### [Required action]
Looking at the records below, state how many lines include the string "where" and add nothing further.

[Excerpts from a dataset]

____________

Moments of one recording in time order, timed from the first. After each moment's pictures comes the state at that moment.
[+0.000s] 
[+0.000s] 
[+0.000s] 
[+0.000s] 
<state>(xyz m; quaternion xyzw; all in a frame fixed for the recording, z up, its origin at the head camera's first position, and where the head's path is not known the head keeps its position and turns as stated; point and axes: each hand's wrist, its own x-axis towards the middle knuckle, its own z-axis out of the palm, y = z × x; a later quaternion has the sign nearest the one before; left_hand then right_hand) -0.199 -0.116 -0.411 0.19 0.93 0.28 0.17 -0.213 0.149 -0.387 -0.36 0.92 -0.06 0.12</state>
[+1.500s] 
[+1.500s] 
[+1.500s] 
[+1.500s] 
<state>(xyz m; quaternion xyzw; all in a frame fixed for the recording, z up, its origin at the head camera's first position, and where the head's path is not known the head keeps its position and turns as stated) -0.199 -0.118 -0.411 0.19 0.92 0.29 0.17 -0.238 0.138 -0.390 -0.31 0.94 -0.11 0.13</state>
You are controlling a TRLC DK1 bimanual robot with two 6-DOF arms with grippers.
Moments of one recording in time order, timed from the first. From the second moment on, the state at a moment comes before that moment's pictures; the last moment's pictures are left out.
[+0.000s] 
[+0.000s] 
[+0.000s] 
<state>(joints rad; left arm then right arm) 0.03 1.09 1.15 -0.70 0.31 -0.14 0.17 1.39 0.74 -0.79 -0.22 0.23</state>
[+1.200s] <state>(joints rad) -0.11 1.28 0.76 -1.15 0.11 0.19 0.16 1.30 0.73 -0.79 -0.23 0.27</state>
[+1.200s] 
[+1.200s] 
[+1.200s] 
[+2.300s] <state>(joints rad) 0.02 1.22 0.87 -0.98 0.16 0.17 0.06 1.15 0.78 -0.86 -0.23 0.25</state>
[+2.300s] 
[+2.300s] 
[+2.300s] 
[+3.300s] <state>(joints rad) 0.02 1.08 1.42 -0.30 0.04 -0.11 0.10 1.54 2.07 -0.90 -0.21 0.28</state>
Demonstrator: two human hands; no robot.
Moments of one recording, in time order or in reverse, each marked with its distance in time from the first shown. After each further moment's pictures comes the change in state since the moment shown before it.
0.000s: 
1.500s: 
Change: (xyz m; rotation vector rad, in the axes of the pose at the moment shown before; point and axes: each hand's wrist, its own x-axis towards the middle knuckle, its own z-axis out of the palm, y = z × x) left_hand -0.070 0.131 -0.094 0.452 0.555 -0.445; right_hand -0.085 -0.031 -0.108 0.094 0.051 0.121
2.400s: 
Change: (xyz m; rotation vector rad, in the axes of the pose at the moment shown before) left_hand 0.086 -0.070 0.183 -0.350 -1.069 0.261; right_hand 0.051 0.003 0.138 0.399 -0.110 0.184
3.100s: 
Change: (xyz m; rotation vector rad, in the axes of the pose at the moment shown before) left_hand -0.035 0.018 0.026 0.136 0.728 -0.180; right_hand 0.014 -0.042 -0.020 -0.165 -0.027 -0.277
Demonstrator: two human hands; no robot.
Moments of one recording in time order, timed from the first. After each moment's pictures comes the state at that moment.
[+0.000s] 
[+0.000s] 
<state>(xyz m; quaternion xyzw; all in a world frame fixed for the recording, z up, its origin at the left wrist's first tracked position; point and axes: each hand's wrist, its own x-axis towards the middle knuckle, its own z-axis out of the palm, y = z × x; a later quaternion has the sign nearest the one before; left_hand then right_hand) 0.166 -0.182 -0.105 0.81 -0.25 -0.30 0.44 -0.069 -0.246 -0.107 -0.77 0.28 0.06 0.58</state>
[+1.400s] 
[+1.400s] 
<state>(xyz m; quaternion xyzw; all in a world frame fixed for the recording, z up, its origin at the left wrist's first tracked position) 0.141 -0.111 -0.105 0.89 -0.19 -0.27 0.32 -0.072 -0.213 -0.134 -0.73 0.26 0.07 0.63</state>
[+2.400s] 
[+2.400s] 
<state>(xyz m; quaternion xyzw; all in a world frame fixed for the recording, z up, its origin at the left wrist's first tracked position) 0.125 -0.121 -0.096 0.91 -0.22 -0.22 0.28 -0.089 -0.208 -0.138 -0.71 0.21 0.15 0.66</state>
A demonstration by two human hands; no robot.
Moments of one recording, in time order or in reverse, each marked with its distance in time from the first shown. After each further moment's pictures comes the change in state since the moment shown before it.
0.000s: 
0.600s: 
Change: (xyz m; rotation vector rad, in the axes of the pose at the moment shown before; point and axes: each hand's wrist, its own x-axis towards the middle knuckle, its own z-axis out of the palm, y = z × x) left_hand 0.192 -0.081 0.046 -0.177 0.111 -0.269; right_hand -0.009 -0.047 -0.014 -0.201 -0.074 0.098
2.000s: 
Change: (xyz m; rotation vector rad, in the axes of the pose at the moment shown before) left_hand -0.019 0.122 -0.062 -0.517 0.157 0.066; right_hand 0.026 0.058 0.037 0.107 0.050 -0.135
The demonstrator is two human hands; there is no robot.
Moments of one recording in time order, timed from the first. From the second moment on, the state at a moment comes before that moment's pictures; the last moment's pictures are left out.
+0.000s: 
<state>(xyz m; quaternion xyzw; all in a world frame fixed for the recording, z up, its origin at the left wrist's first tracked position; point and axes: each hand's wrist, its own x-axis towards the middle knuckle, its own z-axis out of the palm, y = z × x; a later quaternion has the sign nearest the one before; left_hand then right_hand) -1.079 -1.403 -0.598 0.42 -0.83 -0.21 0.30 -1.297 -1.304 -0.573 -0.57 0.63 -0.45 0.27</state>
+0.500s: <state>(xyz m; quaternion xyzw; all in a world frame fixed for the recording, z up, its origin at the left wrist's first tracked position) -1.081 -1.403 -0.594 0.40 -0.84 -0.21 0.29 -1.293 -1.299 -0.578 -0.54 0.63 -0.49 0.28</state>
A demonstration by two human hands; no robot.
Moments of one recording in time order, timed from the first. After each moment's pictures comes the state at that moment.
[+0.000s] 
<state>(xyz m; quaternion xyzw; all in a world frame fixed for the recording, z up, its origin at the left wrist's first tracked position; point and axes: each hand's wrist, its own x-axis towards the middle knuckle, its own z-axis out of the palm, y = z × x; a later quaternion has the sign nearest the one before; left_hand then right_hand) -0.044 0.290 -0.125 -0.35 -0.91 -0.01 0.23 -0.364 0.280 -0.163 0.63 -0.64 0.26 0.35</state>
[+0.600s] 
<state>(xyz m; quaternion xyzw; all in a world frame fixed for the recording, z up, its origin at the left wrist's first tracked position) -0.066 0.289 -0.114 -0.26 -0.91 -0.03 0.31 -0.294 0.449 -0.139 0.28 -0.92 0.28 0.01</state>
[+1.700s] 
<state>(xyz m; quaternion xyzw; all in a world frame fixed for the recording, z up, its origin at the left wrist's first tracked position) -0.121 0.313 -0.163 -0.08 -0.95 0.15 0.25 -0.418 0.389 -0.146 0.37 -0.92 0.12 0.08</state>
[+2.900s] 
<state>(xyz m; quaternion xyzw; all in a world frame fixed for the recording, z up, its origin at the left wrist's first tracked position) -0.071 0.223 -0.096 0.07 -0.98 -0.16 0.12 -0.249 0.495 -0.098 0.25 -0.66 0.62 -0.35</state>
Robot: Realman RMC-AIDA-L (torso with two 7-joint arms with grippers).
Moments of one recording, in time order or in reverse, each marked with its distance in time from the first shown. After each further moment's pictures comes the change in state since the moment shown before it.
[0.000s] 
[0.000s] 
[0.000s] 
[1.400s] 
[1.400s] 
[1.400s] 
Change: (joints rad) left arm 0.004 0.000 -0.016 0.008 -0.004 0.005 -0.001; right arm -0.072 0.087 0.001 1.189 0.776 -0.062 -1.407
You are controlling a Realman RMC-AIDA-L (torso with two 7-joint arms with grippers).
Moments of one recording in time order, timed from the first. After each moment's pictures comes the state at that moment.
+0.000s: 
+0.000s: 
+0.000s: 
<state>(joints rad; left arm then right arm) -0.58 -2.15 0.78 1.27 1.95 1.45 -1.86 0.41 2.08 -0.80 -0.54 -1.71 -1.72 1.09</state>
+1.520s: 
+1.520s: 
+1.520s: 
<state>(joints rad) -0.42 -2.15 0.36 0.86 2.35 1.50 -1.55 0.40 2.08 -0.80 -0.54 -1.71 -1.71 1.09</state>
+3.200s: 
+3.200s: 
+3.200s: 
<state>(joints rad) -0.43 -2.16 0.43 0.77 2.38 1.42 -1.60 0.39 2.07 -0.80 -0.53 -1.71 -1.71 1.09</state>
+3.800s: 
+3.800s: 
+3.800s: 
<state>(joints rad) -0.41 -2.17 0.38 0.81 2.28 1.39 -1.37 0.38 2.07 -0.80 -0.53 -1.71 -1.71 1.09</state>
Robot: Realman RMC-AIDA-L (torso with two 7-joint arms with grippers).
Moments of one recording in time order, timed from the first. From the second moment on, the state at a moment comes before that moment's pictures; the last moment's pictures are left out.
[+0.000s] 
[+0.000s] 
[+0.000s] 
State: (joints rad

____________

### [Written answer]
2